Sarà molto interessante allora capire l’atteggiamento rispetto a queste tematiche della leadership nazionale della Lega, la quale da tempo ha abbandonato di fatto il tema del federalismo per cercare lo “sfondamento al sud”. I nodi politici prima o poi vengono al pettine e Salvini dovrà chiarire di fronte al suo elettorato (vecchio e nuovo) la posizione della Lega non più Nord. Si schiererà a difesa dello storico bacino di consensi del nord contro le manifeste mire accentratrici dello stato romano, con il rischio di scontentare l’elettorato del centro sud a cui ammicca? Oppure manterrà la barra della navigazione nazionalista diritta, rendendo palese a quel punto il suo bluff di fronte all’elettorato storico della Lega: il quale viene blandito da una campagna propagandistica perenne utilizzata per distrarlo dal fatto che il federalismo ormai da tempo non è più nell’agenda di Salvini. Basta scorre sulle sue pagine social. Pare di stare in una “pro loco” che fa da testimonial a “prodotti italiani”, con il solito contorno di grida contro gli “immigrati”, richiami all’unità d’Italia e il condimento di bandierine tricolori e di “ciao amici e voi che fate?”.
In questo senso però la pressione dello Stato centrale nei confronti delle poche e misere autonomie locali che esistono, unita alla reticenza dell’ormai ex partito federalista nell’assumere una netta posizione in merito, possono essere fattori positivi nell’ottica federalista/indipendentista. Politicamente si chiariranno le posizioni, di tutti i soggetti. Volenti o nolenti.
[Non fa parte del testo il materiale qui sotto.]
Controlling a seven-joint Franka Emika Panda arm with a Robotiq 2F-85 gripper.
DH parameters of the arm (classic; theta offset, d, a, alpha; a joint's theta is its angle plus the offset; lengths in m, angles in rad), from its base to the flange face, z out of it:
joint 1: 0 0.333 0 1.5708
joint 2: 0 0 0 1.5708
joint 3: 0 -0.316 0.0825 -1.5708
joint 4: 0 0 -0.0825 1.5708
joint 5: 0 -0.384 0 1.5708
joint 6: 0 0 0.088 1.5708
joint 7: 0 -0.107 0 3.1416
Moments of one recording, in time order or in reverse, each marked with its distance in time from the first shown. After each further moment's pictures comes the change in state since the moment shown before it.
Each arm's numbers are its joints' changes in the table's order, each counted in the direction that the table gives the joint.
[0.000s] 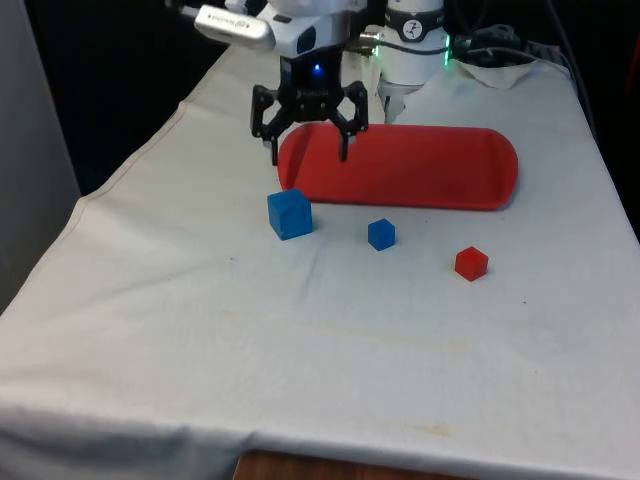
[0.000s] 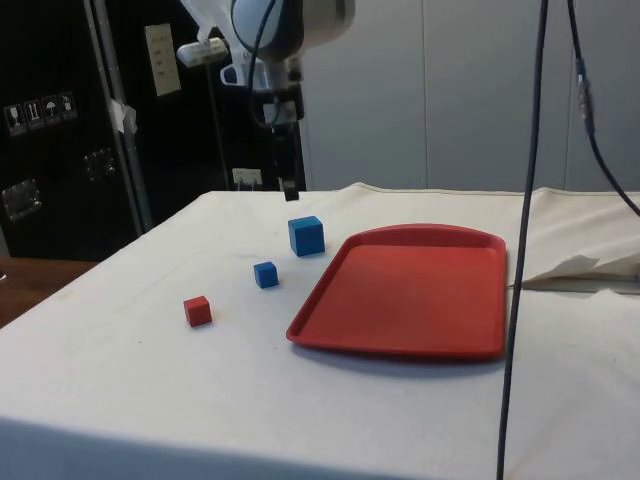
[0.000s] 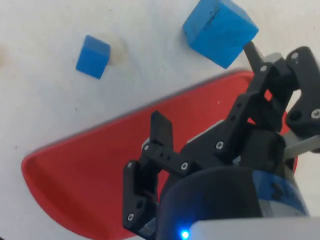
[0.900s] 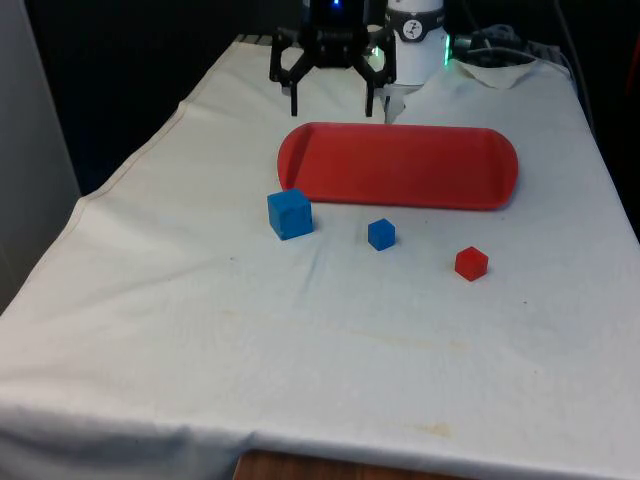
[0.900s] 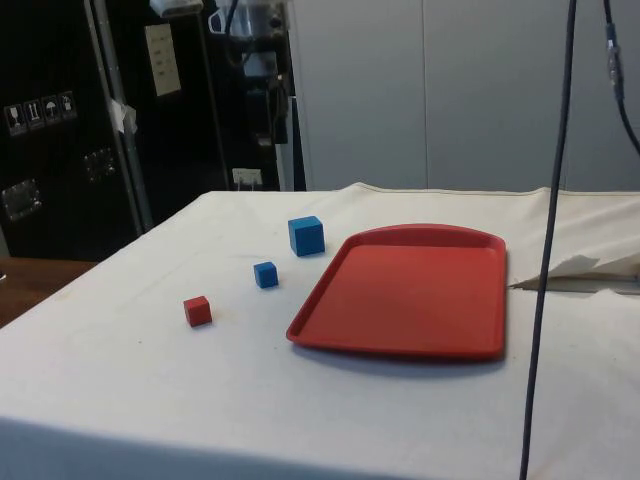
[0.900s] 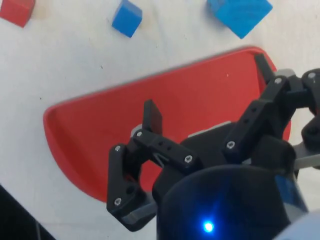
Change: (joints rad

E Salvini senza più l’alibi della coabitazione al governo con i 5 Stelle che rallentano il cammino dell’autonomia, non potrà più evitare di chiarire una volta per tutte la posizione del suo movimento. Ma, cosa ancora più importante, la pressione sull’opinione pubblica del nord della controriforma delle autonomie ventilata dallo Stato centrale potrà essere un salutare bagno di realtà e uno strumento di mobilitazione politica delle coscienze, proprio grazie al riacutizzarsi delle frattura “centro-periferia”.
Sotto minaccia, il nord riuscirà finalmente a acquisire la consapevolezza della necessità di un soggetto politico che rappresenti realmente i suoi interessi senza il contorno del ciarpame nazionalista e della retorica italiota a cui l’involuzione Salviniana della Lega lo ha abituato?